Our 2014 Ford Focus needs a new clutch. As a temporary fix the dealership reprogrammed the clutch. However, they also killed the clock. It lurches ahead once in a while moving in the past two weeks from 10:12-10:39. Though we have cell phones and I have my insulin pump, we do miss our dashboard clock.
I was driving to the Sem. today and thought about the timelessness of eternity. How will we adjust? We are tied to time. While growing up on the farm I learned to tell time by looking at the sun, usually coming within about 10 minutes. Since living in the city for several years, I’ve lost that ability.
Becky asked people began keeping track of time. I thought it began back at the creation of the first day and first night. I haven’t read Steven Hawking’s book, “A Brief History of Time.” But I do know we are now able to measure time accurately down to the millisecond or microsecond using an atomic clock.

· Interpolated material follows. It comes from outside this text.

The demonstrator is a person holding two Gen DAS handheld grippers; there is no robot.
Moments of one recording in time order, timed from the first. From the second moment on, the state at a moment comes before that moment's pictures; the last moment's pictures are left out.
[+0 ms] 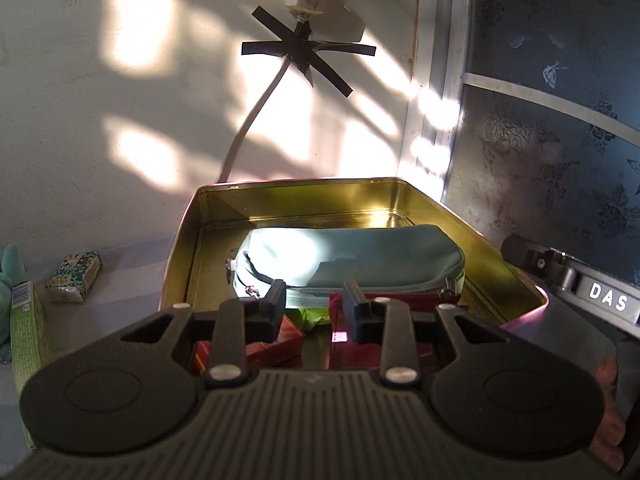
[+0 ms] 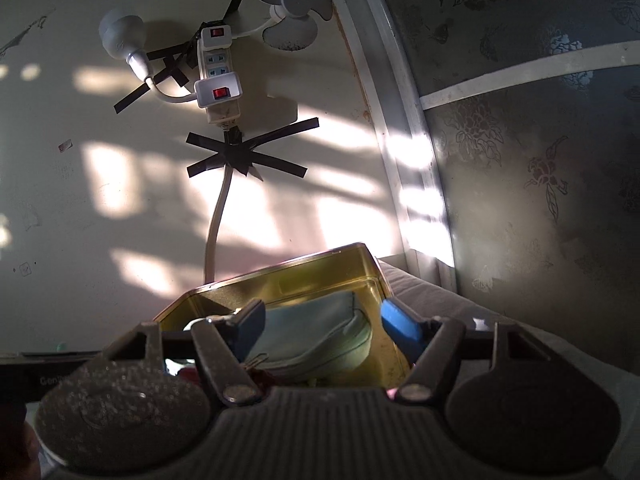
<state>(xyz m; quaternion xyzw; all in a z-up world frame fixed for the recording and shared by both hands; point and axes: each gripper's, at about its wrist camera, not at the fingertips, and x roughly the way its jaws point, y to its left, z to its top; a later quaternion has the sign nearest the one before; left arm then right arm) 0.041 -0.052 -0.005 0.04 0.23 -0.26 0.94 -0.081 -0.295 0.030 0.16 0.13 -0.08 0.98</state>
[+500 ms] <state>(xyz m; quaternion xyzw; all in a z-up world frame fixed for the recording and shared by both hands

What will life be like living in the eternal presence of God for whom a thousand years are like one day and one day is like a thousand years. I don’t want to criticize your time keeping God, but could you try to narrow your sense of time? That’s not much more helpful than my nearly dead dashboard clock.
I suppose time is just one more thing in God’s eternity that we really won’t care about. Time will neither fly by or drag on forever. Time will have passed away along with the old earth and old heavens. If someone should ask us what time it is, we will probably answer, “Time? What’s that?”